* YOUR TASK: Look below for the line that contains "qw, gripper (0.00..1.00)", then copy it and each following line exactly, through and including the line that contains "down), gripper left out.".

* DATA RECORDS:
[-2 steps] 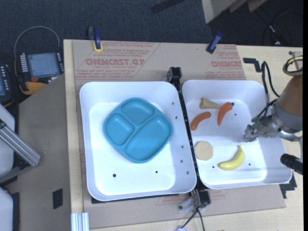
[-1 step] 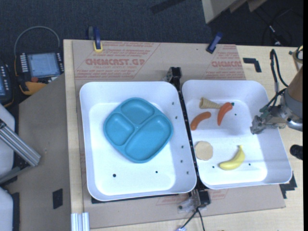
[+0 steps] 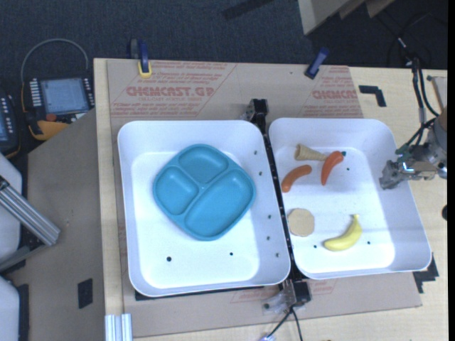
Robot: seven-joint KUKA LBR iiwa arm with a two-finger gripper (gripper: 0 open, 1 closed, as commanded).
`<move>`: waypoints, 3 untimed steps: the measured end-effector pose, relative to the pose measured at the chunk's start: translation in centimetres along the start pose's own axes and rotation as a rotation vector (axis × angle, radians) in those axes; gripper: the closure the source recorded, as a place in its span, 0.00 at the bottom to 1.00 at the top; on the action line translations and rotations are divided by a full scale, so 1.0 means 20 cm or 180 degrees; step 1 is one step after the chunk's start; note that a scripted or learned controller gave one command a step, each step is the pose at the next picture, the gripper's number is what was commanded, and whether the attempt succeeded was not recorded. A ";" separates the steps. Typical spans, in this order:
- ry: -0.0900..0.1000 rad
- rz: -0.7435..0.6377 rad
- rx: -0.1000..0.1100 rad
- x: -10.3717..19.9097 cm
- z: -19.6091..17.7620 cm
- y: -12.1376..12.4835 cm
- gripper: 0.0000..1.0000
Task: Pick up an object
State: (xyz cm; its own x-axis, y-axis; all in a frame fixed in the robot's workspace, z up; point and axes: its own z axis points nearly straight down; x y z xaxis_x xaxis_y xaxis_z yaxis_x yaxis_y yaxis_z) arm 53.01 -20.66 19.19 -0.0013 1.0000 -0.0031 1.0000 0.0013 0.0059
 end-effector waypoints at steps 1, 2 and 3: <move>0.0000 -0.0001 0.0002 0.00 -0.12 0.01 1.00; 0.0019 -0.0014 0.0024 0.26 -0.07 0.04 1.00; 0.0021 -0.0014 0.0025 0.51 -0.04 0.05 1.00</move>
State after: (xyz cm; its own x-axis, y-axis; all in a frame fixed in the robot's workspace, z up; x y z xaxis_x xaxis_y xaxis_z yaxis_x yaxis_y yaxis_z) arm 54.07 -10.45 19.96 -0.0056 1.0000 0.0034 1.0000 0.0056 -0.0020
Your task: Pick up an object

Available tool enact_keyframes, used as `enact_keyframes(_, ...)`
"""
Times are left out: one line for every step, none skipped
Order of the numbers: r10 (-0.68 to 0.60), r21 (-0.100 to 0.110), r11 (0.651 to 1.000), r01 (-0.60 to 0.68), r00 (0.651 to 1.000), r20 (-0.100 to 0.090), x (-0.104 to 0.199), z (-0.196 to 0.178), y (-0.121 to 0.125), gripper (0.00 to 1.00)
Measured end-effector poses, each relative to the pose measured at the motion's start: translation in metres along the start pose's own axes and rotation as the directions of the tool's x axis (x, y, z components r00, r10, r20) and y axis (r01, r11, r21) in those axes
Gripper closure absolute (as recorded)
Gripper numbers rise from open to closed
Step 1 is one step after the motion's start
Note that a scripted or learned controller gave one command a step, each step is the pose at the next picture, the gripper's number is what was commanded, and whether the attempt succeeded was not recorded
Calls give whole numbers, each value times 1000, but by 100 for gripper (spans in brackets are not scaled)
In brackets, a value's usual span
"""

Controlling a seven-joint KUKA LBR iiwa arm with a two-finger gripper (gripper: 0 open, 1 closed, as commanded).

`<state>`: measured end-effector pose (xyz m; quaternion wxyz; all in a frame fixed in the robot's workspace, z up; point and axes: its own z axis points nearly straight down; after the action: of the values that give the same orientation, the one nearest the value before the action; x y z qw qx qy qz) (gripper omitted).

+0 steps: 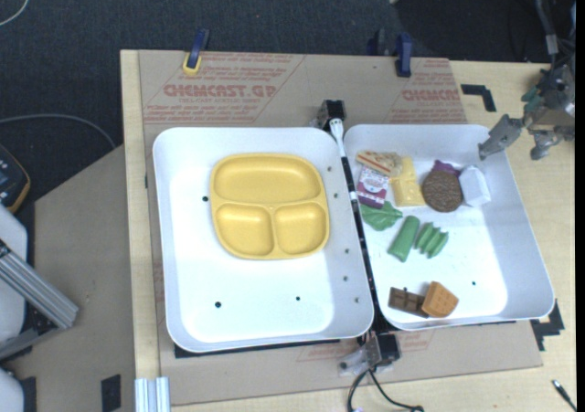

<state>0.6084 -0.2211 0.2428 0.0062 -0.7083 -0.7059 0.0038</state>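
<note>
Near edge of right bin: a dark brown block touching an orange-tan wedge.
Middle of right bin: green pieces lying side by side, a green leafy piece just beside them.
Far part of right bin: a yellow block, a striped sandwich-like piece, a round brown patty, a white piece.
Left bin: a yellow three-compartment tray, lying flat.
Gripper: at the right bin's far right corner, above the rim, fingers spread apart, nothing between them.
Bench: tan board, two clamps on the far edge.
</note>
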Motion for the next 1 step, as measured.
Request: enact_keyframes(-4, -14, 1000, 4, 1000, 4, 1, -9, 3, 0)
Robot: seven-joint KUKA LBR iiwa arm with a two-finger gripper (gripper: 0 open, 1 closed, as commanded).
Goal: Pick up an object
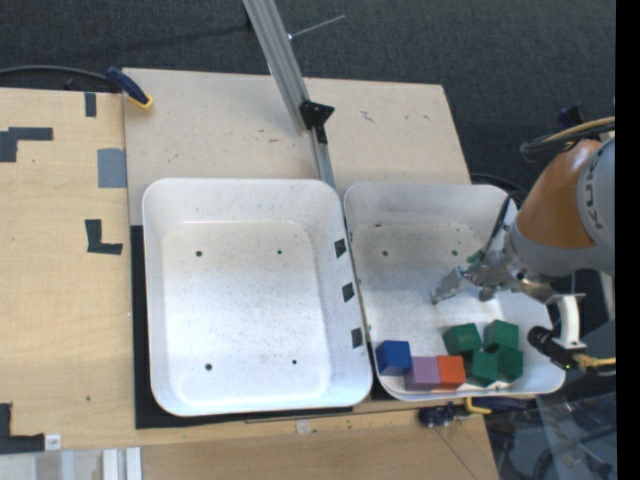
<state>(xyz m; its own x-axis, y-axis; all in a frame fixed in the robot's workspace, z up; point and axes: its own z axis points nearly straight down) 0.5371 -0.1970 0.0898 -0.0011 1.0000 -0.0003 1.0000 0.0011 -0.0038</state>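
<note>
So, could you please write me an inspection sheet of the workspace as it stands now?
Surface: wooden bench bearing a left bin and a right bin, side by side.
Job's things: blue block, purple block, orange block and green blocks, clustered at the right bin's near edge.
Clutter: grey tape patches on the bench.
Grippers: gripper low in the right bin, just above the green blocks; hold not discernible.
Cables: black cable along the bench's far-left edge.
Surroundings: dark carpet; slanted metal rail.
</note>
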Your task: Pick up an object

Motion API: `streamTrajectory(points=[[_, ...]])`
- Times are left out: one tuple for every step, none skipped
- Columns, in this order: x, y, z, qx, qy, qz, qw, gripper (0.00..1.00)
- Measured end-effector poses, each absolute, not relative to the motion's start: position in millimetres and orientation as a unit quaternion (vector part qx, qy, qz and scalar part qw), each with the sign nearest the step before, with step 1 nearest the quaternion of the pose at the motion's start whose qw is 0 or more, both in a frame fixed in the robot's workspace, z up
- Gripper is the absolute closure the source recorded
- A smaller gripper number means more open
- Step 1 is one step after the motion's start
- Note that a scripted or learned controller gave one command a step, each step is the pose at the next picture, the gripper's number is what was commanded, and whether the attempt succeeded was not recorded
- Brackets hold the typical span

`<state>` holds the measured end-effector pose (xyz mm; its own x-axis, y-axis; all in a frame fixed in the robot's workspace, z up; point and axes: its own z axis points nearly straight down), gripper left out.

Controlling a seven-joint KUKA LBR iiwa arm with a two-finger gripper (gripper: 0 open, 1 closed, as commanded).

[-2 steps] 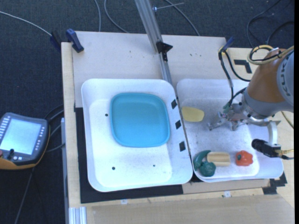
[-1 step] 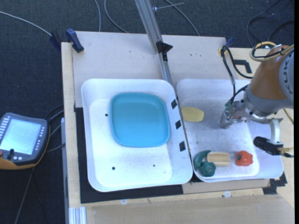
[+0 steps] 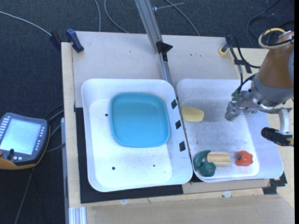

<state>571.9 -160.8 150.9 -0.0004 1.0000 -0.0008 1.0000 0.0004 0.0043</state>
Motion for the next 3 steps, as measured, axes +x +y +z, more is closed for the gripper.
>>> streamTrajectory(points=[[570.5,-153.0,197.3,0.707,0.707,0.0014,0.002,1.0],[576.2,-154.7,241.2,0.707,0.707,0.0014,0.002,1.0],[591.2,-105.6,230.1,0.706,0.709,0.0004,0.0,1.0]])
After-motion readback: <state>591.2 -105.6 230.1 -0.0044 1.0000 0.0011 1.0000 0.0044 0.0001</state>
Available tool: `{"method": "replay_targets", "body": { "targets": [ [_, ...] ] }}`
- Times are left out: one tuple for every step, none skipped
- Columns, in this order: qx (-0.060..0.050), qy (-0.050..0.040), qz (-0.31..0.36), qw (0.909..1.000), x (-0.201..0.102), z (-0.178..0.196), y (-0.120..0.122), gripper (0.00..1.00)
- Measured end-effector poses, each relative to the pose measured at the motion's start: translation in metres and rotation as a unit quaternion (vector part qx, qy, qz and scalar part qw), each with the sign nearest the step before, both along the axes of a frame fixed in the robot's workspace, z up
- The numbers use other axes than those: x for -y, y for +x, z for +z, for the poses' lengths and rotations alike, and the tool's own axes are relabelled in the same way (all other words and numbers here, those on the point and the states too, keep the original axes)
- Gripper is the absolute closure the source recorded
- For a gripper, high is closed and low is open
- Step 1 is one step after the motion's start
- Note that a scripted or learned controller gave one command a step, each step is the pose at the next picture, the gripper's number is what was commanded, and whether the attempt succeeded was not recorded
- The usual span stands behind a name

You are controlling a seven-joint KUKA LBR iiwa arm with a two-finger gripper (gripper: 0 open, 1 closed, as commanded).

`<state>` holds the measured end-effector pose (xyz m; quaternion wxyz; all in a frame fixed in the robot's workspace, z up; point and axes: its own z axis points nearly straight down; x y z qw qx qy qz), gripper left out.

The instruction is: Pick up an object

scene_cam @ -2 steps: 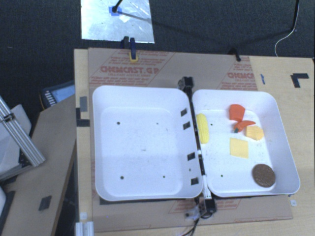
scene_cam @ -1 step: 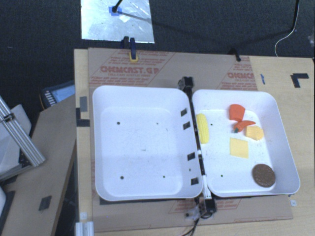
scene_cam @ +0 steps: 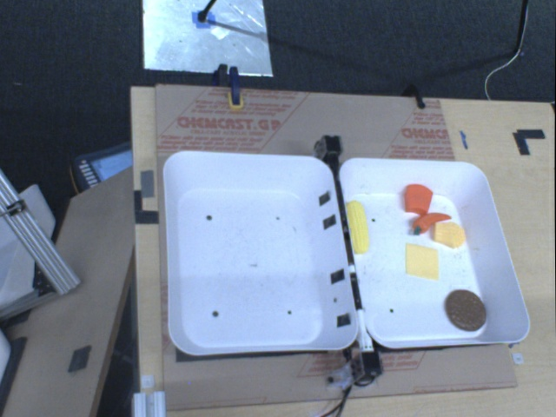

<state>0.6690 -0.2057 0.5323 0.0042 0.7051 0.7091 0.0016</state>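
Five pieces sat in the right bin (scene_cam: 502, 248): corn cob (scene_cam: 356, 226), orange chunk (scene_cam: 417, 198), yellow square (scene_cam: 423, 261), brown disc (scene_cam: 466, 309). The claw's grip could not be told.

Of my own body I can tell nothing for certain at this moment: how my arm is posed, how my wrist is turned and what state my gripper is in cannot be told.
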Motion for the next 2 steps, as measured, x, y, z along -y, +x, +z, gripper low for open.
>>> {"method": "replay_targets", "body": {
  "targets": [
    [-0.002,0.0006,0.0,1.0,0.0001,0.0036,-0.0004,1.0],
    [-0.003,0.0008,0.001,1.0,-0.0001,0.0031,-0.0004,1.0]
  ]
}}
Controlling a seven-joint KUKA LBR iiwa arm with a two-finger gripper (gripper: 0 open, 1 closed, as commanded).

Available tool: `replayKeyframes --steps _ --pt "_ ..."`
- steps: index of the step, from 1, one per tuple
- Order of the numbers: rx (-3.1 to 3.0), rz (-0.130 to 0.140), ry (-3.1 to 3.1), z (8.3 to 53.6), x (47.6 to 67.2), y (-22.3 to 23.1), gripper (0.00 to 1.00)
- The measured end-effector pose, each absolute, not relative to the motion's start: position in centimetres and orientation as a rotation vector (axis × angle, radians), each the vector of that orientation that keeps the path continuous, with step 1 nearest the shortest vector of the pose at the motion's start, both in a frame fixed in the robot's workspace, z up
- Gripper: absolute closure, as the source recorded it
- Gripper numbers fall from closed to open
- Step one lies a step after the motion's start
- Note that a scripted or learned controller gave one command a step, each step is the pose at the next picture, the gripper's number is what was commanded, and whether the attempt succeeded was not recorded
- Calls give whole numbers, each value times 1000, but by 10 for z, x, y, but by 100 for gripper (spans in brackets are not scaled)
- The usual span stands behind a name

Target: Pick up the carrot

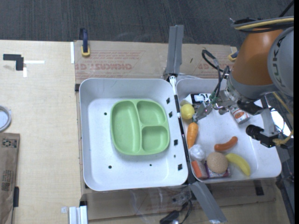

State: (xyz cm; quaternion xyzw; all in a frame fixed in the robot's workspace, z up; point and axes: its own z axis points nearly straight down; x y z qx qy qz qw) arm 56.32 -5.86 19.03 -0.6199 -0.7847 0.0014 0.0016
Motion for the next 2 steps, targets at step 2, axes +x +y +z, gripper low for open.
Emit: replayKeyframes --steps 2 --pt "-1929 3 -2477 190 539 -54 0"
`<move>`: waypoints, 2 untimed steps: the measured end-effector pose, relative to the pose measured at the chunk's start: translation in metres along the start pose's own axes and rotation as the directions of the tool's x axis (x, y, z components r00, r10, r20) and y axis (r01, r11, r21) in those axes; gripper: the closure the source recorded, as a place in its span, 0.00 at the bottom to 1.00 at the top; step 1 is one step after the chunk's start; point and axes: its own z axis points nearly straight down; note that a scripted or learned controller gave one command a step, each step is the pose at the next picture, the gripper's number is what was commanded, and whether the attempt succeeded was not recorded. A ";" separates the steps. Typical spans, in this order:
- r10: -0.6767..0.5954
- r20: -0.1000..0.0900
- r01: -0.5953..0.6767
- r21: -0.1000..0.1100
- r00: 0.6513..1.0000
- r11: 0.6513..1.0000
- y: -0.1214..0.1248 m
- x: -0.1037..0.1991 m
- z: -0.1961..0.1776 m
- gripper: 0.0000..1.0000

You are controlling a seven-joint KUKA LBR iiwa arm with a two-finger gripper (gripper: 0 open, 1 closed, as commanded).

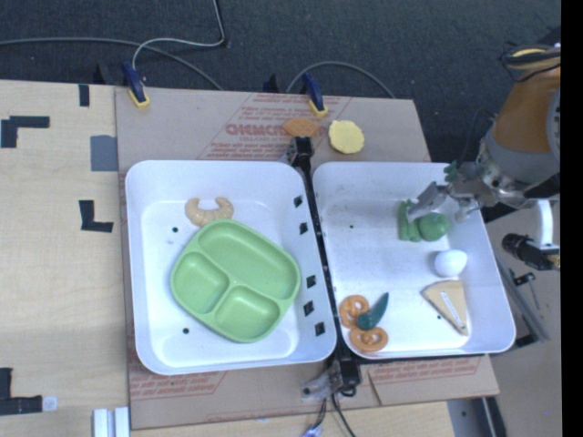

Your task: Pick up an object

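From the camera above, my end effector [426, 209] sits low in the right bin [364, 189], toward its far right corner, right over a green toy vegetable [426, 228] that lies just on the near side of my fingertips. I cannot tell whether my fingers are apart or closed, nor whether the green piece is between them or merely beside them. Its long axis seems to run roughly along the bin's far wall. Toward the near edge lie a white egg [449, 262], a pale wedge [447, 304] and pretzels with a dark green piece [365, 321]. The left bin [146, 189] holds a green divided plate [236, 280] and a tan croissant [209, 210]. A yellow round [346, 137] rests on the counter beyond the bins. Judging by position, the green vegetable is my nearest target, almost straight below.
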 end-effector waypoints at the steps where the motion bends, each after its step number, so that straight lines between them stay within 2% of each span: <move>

* SOLUTION TO THE PROBLEM:
- Columns, in this order: x, y, z, qx, qy, qz, qw, gripper (0.00..1.00)
- Measured end-effector poses, each absolute, not relative to the motion's start: position in millimetres and orientation as a unit quaternion (vector part qx, qy, qz and scalar part qw), each with the sign nearest the step before, with step 1 nearest the quaternion of the pose at the motion's start whose qw is 0 or more, both in a frame fixed in the robot's workspace, z up
- Gripper is the absolute closure the source recorded
- A smaller gripper number means more open
- Step 1 is one step after the motion's start
- Note that a scripted or learned controller gave one command a step, each step is the pose at the next picture, the gripper's number is what was commanded, and whether the attempt succeeded was not recorded
- Brackets hold the typical span

`<state>` holds the measured end-effector pose (xyz mm; its own x-axis, y-axis; all in a frame fixed in the robot's workspace, z up; point and axes: its own z axis points nearly straight down), gripper left out.

Nothing else is required to complete the exercise.